C. Secteur de la justice
88. Le secteur de la justice en Gambie, en particulier la magistrature et le Bureau du Procureur général, souffre d’un manque énorme de ressources humaines, matérielles et infrastructurelles. Le pays dépend beaucoup des avocats et juges envoyés au titre de l’assistance technique par le Commonwealth Office et par des pays frères tels que le Nigéria.
D. Femmes
89. Les dispositions constitutionnelles novatrices mentionnées plus haut, qui interdisent la discrimination à l’égard des femmes, sont contrecarrées par la disposition constitutionnelle relative à l’observation et à l’application du droit des personnes dans les domaines du mariage, du divorce et des successions. Ceux-ci relèvent du droit coutumier et religieux qui touche la vie de plus de 90 % des femmes en Gambie.
90. La violence familiale, les mutilations génitales féminines et les mariages forcés existent également et semblent faire partie des violations les plus fréquentes des droits fondamentaux des femmes en Gambie. En dehors des dispositions constitutionnelles applicables et des articles 24 et 25 de la loi relative à l’enfance qui interdisent les fiançailles et les mariages d’enfants, aucune loi n’incrimine spécifiquement la violence familiale, les mutilations génitales féminines et les mariages forcés. Des différences entre les sexes sont également notables: en particulier, les femmes ont en général peu de pouvoir décisionnaire et sont surtout appréciées pour leur rôle procréateur. Cette situation résulte d’un manque de sensibilisation et de stéréotypes sexistes traditionnels.

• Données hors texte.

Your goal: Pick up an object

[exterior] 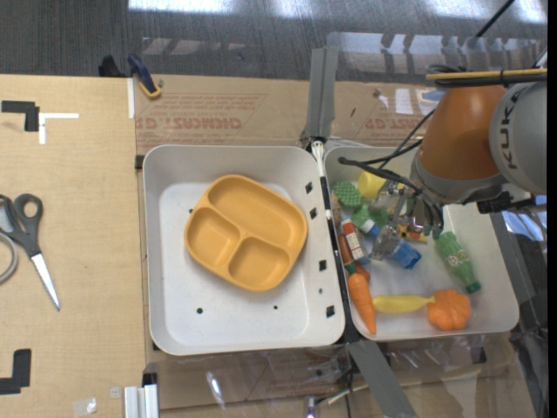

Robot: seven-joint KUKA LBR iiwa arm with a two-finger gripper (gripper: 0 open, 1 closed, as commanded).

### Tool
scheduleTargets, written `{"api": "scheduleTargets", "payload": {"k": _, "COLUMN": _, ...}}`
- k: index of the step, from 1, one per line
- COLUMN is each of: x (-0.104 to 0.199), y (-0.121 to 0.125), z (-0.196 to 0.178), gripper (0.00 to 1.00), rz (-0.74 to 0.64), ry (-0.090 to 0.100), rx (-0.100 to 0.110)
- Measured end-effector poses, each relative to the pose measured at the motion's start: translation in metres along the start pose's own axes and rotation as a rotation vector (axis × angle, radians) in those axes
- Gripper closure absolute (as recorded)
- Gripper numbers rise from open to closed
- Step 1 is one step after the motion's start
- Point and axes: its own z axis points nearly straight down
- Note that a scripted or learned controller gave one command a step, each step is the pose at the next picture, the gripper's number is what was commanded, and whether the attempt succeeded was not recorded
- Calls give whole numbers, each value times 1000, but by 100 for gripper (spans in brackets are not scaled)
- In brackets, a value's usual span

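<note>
The right bin [487,233] holds several toy foods. A carrot [362,301], a yellow banana [402,303] and an orange pumpkin [449,310] lie along its near side. A green bottle [458,262] lies at the right, and a blue block [406,255] sits in the middle. Along the left wall rests a red bottle [349,242], with a green piece [348,192] and a yellow piece [372,184] at the far end. My gripper [396,229] is low in this bin, just above and left of the blue block, among the small pieces. Nothing shows clearly in its grasp.
The left bin [235,325] holds a yellow divided plate [246,232]. Scissors [33,246] lie on the wooden bench at far left. The arm's orange band [461,138] hangs over the right bin's far right corner, with cables trailing behind it.
</note>
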Motion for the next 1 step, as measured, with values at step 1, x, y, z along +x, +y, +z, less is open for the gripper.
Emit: {"api": "scheduleTargets", "payload": {"k": 1, "x": 6, "y": 2, "z": 0, "gripper": 0, "rz": 86, "ry": -2, "rx": 1}}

91. La question de l’héritage relève en Gambie du droit des personnes et du droit coutumier. Les droits de succession d’une femme sont donc régis par la charia pour les musulmanes ou par le droit coutumier pour les traditionalistes. Faute de législation spécifique garantissant aux femmes le droit d’héritage, de nombreuses femmes sont victimes de discrimination dans ce domaine.
E. Enfants
92. La Constitution et la loi de 2005 relative à l’enfance sont toujours louées pour leurs dispositions très audacieuses et progressistes concernant les droits de l’enfant. Cependant, en raison du niveau élevé d’analphabétisme, les enfants ne peuvent pas toujours jouir de ces droits. Les mariages forcés et précoces, par exemple, existent toujours. La plupart d’entre eux sont considérés comme des affaires privées et n’emportent pas de jugement négatif, ou, pour des raisons d’ordre privé, ne sont pas signalés et donc jamais portés devant les tribunaux.
F. Droit à la santé
93. Bien que la couverture sanitaire soit une des meilleures d’Afrique (plus de 80 % de la population a accès à des établissements de santé)11, la dotation en personnel de ces établissements est très insuffisante, de sorte que le taux de mortalité maternelle du pays est anormalement élevé (730/100 000 naissances vivantes). Il importe de noter que les décès périnataux représentent 30 à 40 % de la mortalité infantile en Gambie. Le paludisme, les infections respiratoires aiguës, la malnutrition et les maladies diarrhéiques sont également des causes importantes de mortalité infantile.